_Data excerpts_:
================

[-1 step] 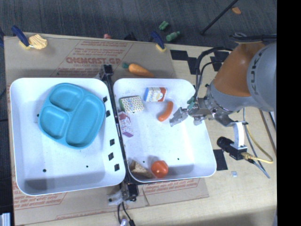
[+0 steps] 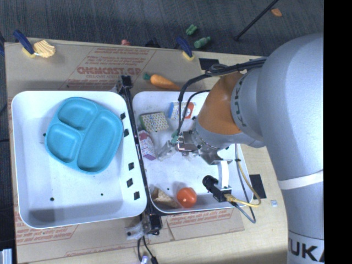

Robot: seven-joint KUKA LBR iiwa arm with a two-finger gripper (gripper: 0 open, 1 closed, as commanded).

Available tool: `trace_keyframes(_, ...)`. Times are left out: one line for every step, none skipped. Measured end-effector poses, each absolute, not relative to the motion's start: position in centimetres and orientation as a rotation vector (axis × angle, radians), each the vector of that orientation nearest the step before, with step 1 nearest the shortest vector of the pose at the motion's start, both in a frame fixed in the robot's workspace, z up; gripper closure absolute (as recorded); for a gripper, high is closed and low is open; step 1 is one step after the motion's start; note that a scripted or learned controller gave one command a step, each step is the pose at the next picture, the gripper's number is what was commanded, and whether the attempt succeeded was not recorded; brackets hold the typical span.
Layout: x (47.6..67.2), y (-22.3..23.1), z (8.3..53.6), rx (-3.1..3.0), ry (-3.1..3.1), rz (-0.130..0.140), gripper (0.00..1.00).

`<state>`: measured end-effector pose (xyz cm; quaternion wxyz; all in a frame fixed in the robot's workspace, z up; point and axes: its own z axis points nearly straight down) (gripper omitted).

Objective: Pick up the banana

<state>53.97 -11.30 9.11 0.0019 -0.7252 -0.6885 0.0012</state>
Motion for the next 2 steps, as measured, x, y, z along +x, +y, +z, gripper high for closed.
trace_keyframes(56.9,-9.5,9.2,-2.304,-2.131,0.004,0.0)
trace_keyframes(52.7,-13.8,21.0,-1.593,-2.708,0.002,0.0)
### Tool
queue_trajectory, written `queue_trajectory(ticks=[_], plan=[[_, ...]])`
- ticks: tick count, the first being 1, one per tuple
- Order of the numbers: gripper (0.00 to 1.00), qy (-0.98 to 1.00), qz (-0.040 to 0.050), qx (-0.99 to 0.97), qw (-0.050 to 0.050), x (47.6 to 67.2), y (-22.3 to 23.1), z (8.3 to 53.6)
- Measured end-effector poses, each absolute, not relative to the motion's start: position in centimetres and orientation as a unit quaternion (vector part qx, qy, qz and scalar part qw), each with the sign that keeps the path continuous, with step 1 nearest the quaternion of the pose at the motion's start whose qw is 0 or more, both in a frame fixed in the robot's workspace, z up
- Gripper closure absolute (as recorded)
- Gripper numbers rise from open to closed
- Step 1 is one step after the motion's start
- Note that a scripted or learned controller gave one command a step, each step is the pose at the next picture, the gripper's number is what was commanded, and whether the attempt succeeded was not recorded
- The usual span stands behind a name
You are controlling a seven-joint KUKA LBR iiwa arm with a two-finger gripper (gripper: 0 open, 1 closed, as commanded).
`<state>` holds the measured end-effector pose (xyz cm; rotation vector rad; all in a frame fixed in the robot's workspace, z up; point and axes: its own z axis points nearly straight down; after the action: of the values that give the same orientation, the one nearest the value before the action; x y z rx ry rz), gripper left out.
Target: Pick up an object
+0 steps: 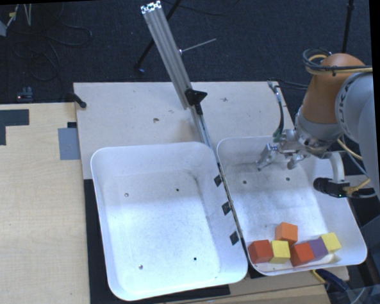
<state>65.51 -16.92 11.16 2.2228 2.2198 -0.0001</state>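
Blocks sit bunched along the near edge of the right bin (348,212): a red-orange cube (260,250) at the left end, a small yellow cube (281,250) touching it, an orange cube (287,231) just behind those two, then a second red-orange cube (302,253), a purple one (318,247) pressed against it, and another yellow cube (331,241) at the right end. My gripper (278,160) hangs over the far part of that same bin, well apart from the cluster. My fingers (265,159) are spread apart, splayed left and right, and nothing sits between them. My arm comes in from the right, the orange band (331,91) showing above the wrist and the grey link beside it, the wrist bent so the gripper points down and leftward toward the bin floor. To the left, the left bin (114,165) lies beside mine, sharing the middle wall. A slanted aluminium rail (171,56) rises from the far side between the two bins.
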Motion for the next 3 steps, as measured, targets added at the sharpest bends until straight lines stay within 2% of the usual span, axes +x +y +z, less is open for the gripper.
queue_trajectory(ticks=[1,2,3], plan=[[0.00,0.706,-0.0001,0.708,-0.002,56.7,-13.2,19.0],[0.00,0.705,-0.0008,0.709,-0.001,56.9,-13.4,18.6],[0.00,0.705,-0.0022,0.709,-0.003,49.3,-14.6,18.6]])
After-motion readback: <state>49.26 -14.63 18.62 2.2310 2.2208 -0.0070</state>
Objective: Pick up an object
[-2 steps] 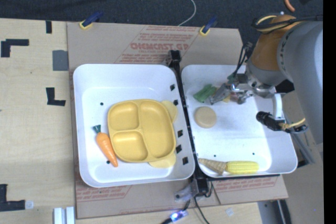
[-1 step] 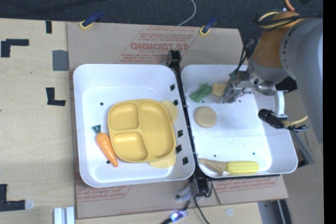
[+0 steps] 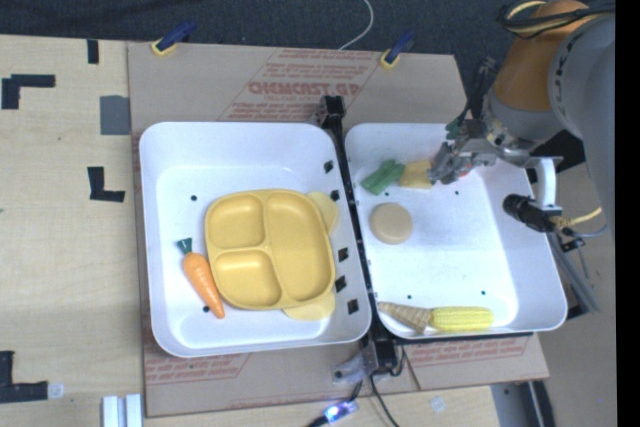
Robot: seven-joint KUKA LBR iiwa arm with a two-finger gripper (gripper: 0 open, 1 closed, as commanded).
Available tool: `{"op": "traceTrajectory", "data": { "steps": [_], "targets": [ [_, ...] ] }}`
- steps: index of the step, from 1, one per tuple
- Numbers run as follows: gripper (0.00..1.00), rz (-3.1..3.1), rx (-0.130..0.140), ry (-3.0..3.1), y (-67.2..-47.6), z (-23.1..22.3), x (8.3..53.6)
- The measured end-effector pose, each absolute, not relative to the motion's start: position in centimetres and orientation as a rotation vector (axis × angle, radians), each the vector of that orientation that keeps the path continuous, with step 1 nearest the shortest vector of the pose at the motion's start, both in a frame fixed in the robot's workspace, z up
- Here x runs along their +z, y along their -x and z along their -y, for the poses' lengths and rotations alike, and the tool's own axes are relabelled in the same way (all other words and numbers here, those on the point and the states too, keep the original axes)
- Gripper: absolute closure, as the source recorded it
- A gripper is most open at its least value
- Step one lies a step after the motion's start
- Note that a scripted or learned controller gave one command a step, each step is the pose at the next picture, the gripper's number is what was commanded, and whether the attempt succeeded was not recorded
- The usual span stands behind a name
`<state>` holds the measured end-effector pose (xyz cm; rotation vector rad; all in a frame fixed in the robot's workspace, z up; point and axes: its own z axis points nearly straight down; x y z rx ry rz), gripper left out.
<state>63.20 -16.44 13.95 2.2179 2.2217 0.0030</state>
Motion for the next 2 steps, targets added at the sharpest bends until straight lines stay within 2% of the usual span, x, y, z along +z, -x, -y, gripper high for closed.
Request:
{"op": "traceTrajectory", "data": {
  "steps": [1,2],
  "targets": [
    [1.00,-2.220,0.002,-2.219,-62.6,16.8,20.0],
    [1.00,-2.222,0.002,-2.219,-62.7,16.7,22.6]
  ]
}}
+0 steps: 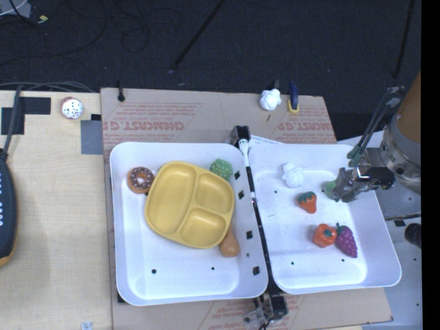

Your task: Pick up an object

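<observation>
Currently the arm is reaching in from the right, and its gripper point(342, 185) is hanging over the upper right part of the right bin point(375, 270). From where I am standing the fingers are reading as a dark cluster, and I cannot tell whether they are spread or closed, or whether anything sits between them.

No object is singled out by the task, so the candidates are whatever is lying loose. In the right bin: a small strawberry point(307, 201) just left of the gripper, a white lump point(293, 175) above it, and lower down an orange pepper point(324, 235) touching a bunch of purple grapes point(346, 240). In the left bin point(130, 280): a yellow divided plate point(190, 203), a doughnut point(141, 179) at its upper left, a green piece point(221, 168) at its upper right edge, and a brownish piece point(229, 245) at its lower right edge.

Risks as I am judging them:
- The gripper is sitting close to the bin's right wall; a straight descent here may be closing on bare floor, with the strawberry left off to the side.
- The strawberry looks small and rounded; an off-centre pinch could be squirting it away.
- The pepper and grapes are touching, so a grab there may be nudging one while catching the other, or dragging both.
- A descent too deep may be jamming the fingertips against the bin floor.
</observation>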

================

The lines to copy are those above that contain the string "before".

Available tool: `trace_keyframes(_, ...)`. Times are left out: one line for every step, none skipped. Measured end-effector poses, each absolute, not relative to the motion's start: position in centimetres and orientation as a rotation vector (axis × angle, radians), each the vector of that orientation nearest the step before, with step 1 nearest the shortest vector of the pose at the motion's start, both in a frame fixed in the robot's workspace, z up; gripper closure absolute (as recorded); for a gripper, high is closed and low is open; step 1 is one step after the motion's start; note that a scripted or learned controller gave one command a step, each step is the pose at the next picture, the gripper's number is what was commanded, and whether the attempt succeeded was not recorded; brackets hold the typical span.
`<state>` holds the measured end-effector pose (xyz cm; rotation vector rad; all in a frame fixed in the robot's workspace, z up; point and axes: its own z axis points nearly straight down; after the action: of the values that give the same orientation, the one nearest the value before the action; x y z rx ry rz), gripper left out.

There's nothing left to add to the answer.